> _Problem requirements_: The whole listing below is to be copied exactly.

--- START ---

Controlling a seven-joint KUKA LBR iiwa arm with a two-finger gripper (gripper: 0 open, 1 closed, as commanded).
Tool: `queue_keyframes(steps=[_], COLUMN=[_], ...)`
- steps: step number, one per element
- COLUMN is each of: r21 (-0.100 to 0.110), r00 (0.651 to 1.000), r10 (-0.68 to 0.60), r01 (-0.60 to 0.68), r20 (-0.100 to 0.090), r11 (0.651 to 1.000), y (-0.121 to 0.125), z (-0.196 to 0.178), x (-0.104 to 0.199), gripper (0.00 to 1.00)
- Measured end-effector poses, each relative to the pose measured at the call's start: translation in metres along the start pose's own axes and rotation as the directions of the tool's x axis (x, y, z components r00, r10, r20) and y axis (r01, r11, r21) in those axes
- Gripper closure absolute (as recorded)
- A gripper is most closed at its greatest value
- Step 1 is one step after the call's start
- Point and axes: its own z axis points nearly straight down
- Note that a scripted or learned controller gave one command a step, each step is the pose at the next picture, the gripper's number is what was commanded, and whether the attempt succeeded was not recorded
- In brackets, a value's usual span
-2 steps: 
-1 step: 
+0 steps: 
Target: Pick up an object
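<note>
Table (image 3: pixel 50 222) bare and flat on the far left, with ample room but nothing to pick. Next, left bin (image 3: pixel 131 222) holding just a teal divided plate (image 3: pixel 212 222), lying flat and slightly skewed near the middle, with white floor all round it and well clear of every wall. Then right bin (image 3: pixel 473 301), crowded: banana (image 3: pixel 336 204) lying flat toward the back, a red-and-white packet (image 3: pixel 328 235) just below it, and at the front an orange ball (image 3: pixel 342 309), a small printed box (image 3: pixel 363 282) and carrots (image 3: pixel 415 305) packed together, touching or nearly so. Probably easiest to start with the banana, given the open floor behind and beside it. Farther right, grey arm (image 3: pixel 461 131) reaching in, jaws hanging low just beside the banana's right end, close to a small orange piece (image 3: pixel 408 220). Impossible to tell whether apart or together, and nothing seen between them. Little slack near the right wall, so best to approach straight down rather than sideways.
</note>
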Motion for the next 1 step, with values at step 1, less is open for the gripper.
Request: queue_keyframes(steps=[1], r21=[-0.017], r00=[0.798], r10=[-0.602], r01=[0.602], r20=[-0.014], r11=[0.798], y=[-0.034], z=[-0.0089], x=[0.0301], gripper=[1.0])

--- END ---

> _Task output_:
Controlling a seven-joint KUKA LBR iiwa arm with a two-finger gripper (gripper: 0 open, 1 closed, as commanded).
Tool: `queue_keyframes(steps=[_], COLUMN=[_], ...)`
- steps: step number, one per element
- COLUMN is each of: r21 (-0.100 to 0.110), r00 (0.651 to 1.000), r10 (-0.68 to 0.60), r01 (-0.60 to 0.68), r20 (-0.100 to 0.090), r11 (0.651 to 1.000), y (-0.121 to 0.125), z (-0.196 to 0.178), x (-0.104 to 0.199), gripper (0.00 to 1.00)
- Measured end-effector poses, each relative to the pose measured at the call's start: translation in metres along the start pose's own axes and rotation as the directions of the tool's x axis (x, y, z components r00, r10, r20) and y axis (r01, r11, r21) in those axes
- Gripper closure absolute (as recorded)
- A gripper is most closed at its greatest value
- Step 1 is one step after the call's start
- Point and axes: its own z axis points nearly straight down
- Note that a scripted or learned controller gave one command a step, each step is the pose at the next picture, the gripper's number is what was commanded, and whether the attempt succeeded was not recorded
- In brackets, a value's usual span
-2 steps: 
-1 step: 
+0 steps: 
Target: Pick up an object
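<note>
Table (image 3: pixel 50 222) bare and flat on the far left, with ample room but nothing to pick. Next, left bin (image 3: pixel 131 222) holding just a teal divided plate (image 3: pixel 212 222), lying flat and slightly skewed near the middle, with white floor all round it and well clear of every wall. Then right bin (image 3: pixel 473 301), crowded: banana (image 3: pixel 336 204) lying flat toward the back, a red-and-white packet (image 3: pixel 328 235) just below it, and at the front an orange ball (image 3: pixel 342 309), a small printed box (image 3: pixel 363 282) and carrots (image 3: pixel 415 305) packed together, touching or nearly so. Probably easiest to start with the banana, given the open floor behind and beside it. Farther right, grey arm (image 3: pixel 461 131) reaching in, jaws hanging low just beside the banana's right end, close to a small orange piece (image 3: pixel 408 220). Impossible to tell whether apart or together, and nothing seen between them. Little slack near the right wall, so best to approach straight down rather than sideways.
</note>
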Motion for the next 1 step, with values at step 1, less is open for the gripper.
Request: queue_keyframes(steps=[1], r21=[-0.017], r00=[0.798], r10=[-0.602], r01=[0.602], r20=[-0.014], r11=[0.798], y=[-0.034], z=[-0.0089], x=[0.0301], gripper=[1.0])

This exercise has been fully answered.